Меня пробрала дрожь. На ум пришли слова, которые я часто слышал, но никогда прежде до конца не понимал: Ecce homo — се человек.
Тут я заметил старика, который шел, шатаясь и держась за стены, чтобы не упасть. Я сказал:
— Что-то совсем не видно стариков. Они что, целый день сидят по домам?
Ответ прозвучал так, словно голос проводника исходил из могилы:
— Просто их больше нет!.. Их увезли в Треблинку! Может, они уже на небе? Немцы — народ практичный. Тех, у кого еще осталась физическая сила, используют на принудительных работах. Остальных планомерно уничтожают. Сначала больных и стариков, потом неработоспособных, потом тех, чьи профессии не имеют прямого отношения к военным нуждам, и, наконец, тех, кто сейчас работает на заводах и ремонте дорог. А в последнюю очередь — евреев-полицейских, которые губят соплеменников, надеясь спасти свою шкуру. Но всех, всех нас ждет одно и то же! Всех отправят на смерть!
Он говорил глухо и бесстрастно.
Внезапно откуда-то донеслись крики, и вокруг началась паника, женщины в скверике хватали детей и бежали к ближайшим домам.
Спутники потянули меня за руки. Я не видел и не понимал, что происходит. Со страху подумал: может, меня разоблачили? Меня затолкали в первый же попавшийся подъезд.
— Быстро, быстро! Вы должны это видеть! И рассказать всему миру! Скорей!
Мы взбежали на последний этаж. Я услышал выстрел. Мои товарищи постучали в одну из дверей. Дверь приоткрылась, показалось бледное, изможденное лицо.
— Ваши окна выходят на улицу? — спросил бундовец.
— Нет, во двор. А что?
Бундовец с досадой захлопнул дверь и принялся кулаком колотить в противоположную. Открыл какой-то мальчик. Бундовец отпихнул его, так что тот, испугавшись, с криком отбежал назад, в комнату. Меня подтолкнули к окну и велели смотреть на улицу сквозь занавеску.
— Сейчас вы кое-что увидите. Охоту. Не увидь вы это собственными глазами, ни за что бы не поверили.
И я увидел. Посреди улицы стояли двое юнцов в форме гитлерюгенда. Оба без головного убора — светлые волосы блестели на солнце.
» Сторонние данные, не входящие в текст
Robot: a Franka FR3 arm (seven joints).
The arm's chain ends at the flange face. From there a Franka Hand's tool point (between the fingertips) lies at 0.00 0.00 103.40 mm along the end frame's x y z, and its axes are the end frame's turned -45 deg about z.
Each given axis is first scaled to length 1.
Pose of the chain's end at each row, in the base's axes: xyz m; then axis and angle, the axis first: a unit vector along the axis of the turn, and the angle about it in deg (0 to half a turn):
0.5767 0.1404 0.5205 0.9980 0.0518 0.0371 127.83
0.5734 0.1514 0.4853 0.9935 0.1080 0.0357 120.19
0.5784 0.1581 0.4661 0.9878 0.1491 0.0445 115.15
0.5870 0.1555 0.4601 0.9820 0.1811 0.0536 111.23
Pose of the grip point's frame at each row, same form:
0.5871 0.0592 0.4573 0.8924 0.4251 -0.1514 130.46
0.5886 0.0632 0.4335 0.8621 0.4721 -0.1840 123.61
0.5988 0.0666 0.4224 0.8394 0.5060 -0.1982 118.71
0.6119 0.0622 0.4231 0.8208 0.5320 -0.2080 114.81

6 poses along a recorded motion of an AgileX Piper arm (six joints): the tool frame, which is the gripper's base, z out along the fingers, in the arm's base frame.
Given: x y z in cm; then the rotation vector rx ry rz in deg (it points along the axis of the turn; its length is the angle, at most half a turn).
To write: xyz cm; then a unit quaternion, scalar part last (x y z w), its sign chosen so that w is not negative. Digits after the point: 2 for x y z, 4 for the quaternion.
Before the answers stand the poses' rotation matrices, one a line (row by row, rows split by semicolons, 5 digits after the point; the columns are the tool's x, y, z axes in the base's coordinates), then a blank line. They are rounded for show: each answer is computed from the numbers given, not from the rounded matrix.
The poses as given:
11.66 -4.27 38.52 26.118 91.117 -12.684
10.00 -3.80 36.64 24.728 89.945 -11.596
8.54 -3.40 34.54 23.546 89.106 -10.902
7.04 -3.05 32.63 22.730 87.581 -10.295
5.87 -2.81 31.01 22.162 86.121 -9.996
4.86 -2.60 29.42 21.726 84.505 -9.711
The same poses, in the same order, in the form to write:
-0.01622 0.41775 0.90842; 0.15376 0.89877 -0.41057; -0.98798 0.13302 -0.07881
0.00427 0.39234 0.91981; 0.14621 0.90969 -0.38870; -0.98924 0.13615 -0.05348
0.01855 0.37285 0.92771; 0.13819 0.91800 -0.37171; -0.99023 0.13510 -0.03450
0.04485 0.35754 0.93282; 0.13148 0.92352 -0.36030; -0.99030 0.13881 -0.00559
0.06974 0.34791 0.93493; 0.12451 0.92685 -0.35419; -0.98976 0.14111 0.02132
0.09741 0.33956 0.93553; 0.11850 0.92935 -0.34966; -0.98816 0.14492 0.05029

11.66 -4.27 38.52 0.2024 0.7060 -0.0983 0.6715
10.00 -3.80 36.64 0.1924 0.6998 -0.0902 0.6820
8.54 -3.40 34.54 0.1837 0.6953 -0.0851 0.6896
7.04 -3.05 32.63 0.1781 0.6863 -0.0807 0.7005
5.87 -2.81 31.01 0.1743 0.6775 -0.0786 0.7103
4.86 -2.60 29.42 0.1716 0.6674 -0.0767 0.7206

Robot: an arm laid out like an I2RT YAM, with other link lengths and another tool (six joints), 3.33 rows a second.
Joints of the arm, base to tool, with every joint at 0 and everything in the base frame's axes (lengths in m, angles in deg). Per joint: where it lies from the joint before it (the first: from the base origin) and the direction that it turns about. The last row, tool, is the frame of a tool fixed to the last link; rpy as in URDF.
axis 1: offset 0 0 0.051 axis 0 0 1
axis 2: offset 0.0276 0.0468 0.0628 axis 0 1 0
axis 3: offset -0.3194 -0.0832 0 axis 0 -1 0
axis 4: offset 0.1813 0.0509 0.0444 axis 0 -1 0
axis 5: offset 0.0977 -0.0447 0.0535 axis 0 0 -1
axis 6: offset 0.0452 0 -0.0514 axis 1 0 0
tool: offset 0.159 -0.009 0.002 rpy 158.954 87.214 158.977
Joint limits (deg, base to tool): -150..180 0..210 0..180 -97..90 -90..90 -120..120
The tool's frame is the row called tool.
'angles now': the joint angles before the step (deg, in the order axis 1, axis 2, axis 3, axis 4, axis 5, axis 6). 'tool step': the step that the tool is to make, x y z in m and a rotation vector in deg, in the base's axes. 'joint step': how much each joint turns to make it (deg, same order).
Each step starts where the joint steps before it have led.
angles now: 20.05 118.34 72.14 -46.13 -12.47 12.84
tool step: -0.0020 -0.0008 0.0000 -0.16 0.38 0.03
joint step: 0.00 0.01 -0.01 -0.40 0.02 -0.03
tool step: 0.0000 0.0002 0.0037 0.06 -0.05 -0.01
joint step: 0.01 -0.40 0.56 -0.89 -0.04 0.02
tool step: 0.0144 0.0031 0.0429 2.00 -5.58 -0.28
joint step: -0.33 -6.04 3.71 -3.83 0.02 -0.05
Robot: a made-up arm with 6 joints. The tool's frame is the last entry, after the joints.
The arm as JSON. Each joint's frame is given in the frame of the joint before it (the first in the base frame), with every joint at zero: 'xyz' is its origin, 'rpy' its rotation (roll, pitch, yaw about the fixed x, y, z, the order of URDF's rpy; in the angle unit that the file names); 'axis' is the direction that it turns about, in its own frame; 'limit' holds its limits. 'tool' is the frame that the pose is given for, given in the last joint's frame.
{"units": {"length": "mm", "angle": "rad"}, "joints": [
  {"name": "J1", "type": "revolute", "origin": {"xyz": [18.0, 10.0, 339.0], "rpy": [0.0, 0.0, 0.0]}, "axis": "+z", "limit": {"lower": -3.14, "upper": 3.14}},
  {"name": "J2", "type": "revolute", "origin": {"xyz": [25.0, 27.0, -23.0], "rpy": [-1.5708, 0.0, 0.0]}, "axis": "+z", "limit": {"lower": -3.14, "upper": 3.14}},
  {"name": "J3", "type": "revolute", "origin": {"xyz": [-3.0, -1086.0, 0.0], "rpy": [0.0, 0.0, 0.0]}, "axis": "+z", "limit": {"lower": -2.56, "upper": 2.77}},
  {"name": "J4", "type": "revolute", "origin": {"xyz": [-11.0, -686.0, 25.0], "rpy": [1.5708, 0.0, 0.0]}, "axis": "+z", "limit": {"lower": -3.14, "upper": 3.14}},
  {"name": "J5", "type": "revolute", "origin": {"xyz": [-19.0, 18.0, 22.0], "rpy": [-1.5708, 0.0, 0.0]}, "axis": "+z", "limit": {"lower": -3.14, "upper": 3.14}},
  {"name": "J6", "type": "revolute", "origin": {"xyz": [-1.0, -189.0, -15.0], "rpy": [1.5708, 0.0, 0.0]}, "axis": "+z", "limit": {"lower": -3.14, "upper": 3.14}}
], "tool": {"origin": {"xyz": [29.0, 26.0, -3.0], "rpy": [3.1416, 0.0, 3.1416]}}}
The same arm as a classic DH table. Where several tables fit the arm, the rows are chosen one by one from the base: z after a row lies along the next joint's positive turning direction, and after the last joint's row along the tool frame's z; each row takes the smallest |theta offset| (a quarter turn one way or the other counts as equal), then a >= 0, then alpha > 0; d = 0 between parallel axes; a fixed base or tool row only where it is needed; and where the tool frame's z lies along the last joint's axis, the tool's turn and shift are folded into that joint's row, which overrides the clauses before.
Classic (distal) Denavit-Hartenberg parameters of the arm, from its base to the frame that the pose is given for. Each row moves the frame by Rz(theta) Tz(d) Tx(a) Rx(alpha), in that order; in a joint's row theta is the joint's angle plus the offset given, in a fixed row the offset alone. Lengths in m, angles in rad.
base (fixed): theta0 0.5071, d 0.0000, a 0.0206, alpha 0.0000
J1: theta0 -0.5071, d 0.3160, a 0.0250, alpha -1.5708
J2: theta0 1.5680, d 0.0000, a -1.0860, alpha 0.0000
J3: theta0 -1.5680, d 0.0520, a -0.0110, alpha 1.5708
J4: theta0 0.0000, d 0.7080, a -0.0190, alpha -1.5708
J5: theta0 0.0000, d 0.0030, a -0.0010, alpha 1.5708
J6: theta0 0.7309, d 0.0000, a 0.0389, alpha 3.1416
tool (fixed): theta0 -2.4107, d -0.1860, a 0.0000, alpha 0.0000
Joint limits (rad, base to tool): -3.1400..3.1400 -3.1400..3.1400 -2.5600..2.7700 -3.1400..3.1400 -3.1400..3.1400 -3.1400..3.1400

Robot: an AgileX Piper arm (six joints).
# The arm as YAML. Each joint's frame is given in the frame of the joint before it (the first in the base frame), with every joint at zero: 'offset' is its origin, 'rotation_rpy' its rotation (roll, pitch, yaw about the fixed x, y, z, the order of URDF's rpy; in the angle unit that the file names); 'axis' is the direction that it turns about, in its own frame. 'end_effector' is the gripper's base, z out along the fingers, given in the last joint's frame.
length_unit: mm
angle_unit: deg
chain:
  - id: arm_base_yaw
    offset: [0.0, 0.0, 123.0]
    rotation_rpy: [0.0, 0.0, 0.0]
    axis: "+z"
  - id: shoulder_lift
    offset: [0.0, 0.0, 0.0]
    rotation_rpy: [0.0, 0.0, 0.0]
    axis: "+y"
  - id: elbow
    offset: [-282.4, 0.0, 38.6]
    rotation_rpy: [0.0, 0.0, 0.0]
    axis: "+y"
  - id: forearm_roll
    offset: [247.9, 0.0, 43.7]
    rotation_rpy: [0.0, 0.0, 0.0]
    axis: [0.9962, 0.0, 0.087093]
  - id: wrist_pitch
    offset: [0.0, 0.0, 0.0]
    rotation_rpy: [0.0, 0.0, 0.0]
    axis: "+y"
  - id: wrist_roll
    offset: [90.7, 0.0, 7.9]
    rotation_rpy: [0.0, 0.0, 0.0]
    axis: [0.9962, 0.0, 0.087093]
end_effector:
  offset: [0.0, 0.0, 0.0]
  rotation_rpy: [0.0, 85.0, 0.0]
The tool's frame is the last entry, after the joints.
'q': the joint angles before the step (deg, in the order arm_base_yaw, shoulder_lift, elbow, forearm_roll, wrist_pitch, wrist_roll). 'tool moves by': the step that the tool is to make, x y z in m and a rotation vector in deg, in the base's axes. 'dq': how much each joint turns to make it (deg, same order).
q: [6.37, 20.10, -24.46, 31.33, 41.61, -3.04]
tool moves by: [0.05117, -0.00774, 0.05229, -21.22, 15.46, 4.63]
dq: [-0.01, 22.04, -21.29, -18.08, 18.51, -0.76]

Круглолицые, румяные, голубоглазые — воплощение бодрости и здоровья. Они смеялись, болтали, шутливо пихали друг друга — им было весело. Младший вынул из бокового кармана револьвер, и только тогда до меня дошло, в чем дело. Жадно осматриваясь, как мальчишка на ярмарке, юнец выискивал глазами цель.
Я проследил за его взглядом. Улица была пуста. Юнец смотрел куда-то, что было вне моего поля зрения. Вот он поднял руку, тщательно прицелился. Раздался выстрел, звон разбитого стекла и чей-то предсмертный вопль.
Стрелявший радостно вскрикнул. Приятель похлопал его по плечу и что-то сказал — видимо, поздравил с удачей. Они еще немного постояли, улыбаясь довольно и нагло. А потом под ручку зашагали прочь, точно возвращались со спортивного соревнования.
Я замер, приникнув к стеклу, от ужаса у меня отнялись ноги и язык — я не мог сделать ни шагу, не мог произнести ни слова. В комнате стояла тишина. И мне казалось, что малейший шорох, малейшее движение способны спровоцировать новую сцену, подобную той, что только что разыгралась на моих глазах.